Find the line containing "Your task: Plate" in the records below. Copy exactly that line and each one after it, ending at the line containing "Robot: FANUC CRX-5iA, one", and nothing more.

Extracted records
======

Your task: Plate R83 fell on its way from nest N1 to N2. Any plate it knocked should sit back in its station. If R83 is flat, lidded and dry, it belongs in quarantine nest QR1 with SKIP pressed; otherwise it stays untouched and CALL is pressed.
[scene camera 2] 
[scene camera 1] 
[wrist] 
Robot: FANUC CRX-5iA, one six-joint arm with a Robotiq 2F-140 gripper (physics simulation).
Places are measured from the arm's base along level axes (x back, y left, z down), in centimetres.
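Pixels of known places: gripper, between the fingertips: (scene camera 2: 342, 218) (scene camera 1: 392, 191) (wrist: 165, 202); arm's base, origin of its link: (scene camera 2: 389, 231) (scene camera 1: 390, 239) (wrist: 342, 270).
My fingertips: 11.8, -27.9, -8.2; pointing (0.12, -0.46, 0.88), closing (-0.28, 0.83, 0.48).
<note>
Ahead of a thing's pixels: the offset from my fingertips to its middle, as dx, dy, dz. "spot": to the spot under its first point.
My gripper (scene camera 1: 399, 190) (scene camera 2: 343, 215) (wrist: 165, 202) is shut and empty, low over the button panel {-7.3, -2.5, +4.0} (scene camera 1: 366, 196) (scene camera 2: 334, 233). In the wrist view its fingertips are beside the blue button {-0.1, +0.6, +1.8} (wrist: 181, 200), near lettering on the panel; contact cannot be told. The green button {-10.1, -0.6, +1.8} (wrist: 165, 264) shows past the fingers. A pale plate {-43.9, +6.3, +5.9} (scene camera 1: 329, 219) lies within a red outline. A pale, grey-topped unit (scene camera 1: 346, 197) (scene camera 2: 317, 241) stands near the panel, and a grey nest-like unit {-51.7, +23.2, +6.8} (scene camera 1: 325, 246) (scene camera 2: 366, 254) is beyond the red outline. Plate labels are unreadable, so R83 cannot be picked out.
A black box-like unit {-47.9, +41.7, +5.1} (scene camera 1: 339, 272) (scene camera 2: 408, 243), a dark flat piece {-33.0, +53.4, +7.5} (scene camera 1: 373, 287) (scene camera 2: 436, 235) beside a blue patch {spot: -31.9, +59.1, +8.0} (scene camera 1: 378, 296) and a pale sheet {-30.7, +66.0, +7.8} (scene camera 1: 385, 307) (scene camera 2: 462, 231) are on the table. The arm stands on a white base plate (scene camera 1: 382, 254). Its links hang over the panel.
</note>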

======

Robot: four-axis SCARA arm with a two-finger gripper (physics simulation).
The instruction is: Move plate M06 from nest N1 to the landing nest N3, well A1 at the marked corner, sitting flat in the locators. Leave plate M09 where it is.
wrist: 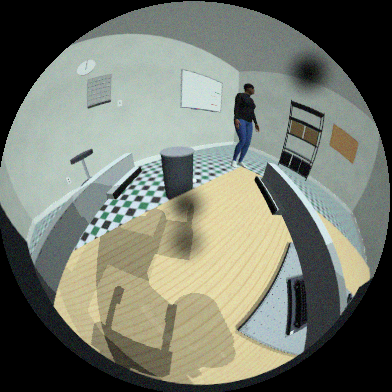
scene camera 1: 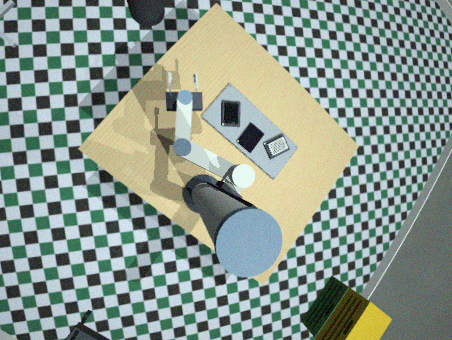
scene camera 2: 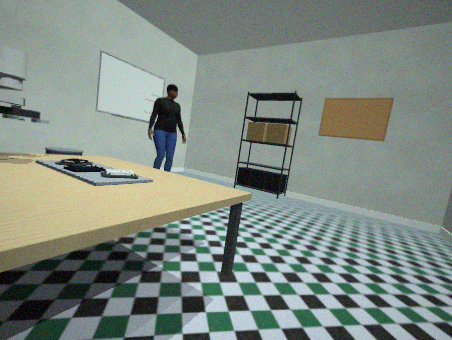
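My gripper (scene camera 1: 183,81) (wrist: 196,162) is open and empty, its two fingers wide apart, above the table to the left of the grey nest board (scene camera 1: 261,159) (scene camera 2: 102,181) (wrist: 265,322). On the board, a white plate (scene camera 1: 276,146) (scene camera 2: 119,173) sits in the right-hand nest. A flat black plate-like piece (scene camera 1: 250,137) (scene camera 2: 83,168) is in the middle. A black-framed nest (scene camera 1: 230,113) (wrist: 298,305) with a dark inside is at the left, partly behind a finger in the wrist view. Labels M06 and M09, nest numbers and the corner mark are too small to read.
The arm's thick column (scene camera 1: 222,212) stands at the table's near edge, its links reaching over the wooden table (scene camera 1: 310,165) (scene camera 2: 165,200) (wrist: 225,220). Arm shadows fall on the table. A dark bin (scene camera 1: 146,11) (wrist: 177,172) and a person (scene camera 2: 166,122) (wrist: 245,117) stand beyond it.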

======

▸ Answer below:
Your task: Plate R83 fell on its way from nest N1 to N2. Any plate it knocked should sit back in its station. If R83 is flat, lidded and dry, it belongs in quarantine nest QR1 with SKIP pressed; otherwise it stays untouched and CALL is pressed.
[scene camera 2] 
[scene camera 1] 
[wrist] 
Robot: FANUC CRX-5iA, one six-joint arm with a Robotiq 2F-140 gripper (physics simulation).

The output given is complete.